O seu império se estenderá cada vez mais,
e a paz não terá fim;
sentar-se-á sobre o trono de Davi
e sobre o seu reino,
para o firmar e fortalecer
pelo direito e pela justiça,
desde agora e para sempre.
Fará isto o zelo do Senhor dos exércitos".
|
|
"Tu quebraste o pesado jugo que o oprimia". Este jugo é a culpa.

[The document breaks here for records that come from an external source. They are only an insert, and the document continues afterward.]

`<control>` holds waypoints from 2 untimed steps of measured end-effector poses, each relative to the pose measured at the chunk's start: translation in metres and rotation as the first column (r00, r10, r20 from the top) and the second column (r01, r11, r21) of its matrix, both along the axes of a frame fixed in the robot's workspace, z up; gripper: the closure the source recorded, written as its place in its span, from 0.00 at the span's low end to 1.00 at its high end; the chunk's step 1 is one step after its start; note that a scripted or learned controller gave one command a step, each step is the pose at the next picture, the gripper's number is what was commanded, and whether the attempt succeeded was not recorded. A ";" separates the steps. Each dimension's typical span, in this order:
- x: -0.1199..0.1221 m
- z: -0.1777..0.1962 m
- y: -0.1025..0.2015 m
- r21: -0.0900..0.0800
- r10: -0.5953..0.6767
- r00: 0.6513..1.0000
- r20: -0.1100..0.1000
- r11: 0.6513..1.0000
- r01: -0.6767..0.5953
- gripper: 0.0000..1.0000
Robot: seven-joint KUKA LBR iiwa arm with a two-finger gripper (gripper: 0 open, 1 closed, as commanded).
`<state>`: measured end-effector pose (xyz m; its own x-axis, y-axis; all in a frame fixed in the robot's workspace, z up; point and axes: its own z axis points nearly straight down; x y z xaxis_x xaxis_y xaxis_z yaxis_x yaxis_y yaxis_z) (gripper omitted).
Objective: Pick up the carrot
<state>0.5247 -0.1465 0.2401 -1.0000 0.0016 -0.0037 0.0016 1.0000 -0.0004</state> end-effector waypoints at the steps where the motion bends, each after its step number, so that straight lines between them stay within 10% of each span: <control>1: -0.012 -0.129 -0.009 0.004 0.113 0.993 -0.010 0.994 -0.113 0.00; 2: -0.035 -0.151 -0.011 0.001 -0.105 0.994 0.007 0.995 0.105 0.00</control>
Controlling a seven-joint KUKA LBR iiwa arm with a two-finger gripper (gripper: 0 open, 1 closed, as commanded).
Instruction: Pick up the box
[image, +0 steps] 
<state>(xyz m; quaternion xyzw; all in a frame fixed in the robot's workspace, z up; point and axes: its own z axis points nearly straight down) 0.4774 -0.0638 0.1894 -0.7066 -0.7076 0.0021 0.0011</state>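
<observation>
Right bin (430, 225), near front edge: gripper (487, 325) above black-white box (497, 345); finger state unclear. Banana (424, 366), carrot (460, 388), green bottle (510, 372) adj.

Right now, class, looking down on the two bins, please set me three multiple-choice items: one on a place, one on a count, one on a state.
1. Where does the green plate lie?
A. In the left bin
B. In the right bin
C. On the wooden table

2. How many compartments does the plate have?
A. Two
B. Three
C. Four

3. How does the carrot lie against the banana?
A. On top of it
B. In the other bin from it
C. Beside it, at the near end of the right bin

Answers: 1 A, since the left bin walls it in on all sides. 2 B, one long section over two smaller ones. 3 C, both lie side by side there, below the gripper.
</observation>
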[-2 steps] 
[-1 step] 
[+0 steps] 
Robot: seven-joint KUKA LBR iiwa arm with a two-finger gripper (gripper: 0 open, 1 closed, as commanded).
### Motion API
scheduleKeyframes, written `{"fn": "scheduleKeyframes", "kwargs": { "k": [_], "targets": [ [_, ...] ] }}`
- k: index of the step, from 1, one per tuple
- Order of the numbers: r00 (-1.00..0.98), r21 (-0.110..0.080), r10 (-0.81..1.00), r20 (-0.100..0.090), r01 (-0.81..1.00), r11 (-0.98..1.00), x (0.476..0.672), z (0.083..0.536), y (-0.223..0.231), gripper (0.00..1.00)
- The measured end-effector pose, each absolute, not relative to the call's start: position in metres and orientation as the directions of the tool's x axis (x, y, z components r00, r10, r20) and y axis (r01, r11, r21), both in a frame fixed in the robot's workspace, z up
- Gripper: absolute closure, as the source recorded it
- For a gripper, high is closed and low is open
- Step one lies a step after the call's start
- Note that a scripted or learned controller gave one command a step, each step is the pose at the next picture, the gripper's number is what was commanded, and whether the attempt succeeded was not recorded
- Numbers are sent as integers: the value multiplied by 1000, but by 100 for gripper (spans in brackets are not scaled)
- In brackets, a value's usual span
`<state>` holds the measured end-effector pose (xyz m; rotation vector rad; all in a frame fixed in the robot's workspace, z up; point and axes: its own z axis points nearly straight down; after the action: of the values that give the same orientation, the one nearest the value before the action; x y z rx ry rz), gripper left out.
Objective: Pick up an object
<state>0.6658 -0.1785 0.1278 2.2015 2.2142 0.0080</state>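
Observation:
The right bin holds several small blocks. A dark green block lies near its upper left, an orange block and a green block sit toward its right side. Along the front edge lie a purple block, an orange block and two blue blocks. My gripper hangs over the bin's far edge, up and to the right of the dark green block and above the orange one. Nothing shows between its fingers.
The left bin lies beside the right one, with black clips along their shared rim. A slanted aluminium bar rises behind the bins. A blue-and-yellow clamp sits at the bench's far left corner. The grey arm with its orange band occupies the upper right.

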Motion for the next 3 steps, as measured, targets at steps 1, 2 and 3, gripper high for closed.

"A vara que lhe rasgava as espáduas". Esta vara é a pena em que
incorremos pela culpa. "E o cetro de seu exator". Este cetro é a
condenação eterna. Pelo jugo éramos oprimidos, pela vara feridos,
pelo cetro condenados. O exator é o demônio, o vencedor é
Cristo. Cristo, de fato, entrou no mundo assumindo nossa carne,
conforme no-lo ensina o Evangelho:
|
"Quando um homem forte e armado
guarda a entrada de sua casa,
estão em segurança os bens que possui;
porém, sobrevindo outro mais forte do que ele,
há de vencê-lo e aprisioná-lo.
Só então poderá despojá-lo de seus bens".
|
|
O homem forte e armado é o demônio; a entrada de sua casa é o
mundo; o outro homem mais forte é Cristo; seus bens são as almas;
o despojo destes bens é a obra da Redenção; o aprisionamento do
homem forte é o acorrentamento do demônio. Vencido, pois, o nosso
exator e quebrado o seu jugo, a sua vara e o seu cetro, faremos uso
daquela parábola profética que o mesmo profeta Isaías no-la
preceitua, ao dizer, cinco capítulos mais adiante:
|
"E naquele tempo em que o Senhor
te tiver dado descanso,
depois de teu trabalho e de tua opressão,
e da dura servidão a que estiveste sujeito,
usarás desta parábola contra o rei de Babilônia,
e dirás:
Como terminou o exator,
e como se acabou o tributo?
O Senhor despedaçou o bastião dos ímpios,
a vara dos dominadores,
e o que na sua indignação
feria os povos com uma chaga incurável,
o que sujeitava as nações no seu furor,
o que cruelmente as perseguia.
Toda a terra está em descanso e em paz,
ela se encheu de prazer e de regozijo.
Até as faias e os cedros do Líbano
se alegraram com a tua perda.
Desde que tu morreste,
não subirá quem nos corte".
|
|
Merecidamente, pois, devemos louvar o vencedor, pois nos foi
retirado o jugo que prendia as nossas faces, destruída a vara que nos
percutia, e quebrado o cetro de nosso exator. Vejamos, porém, como
se realizou esta batalha espiritual, e como se alcançou esta
vitória.
Foi, no-lo diz Isaías,
|
"como na jornada de Madian".
|
|
Ora, lemos no livro de Juízes que, depois da morte de Débora, os
filhos de Israel pecaram contra o Senhor, o qual os entregou na mão
dos madianitas durante sete anos, pelos quais foram muito oprimidos.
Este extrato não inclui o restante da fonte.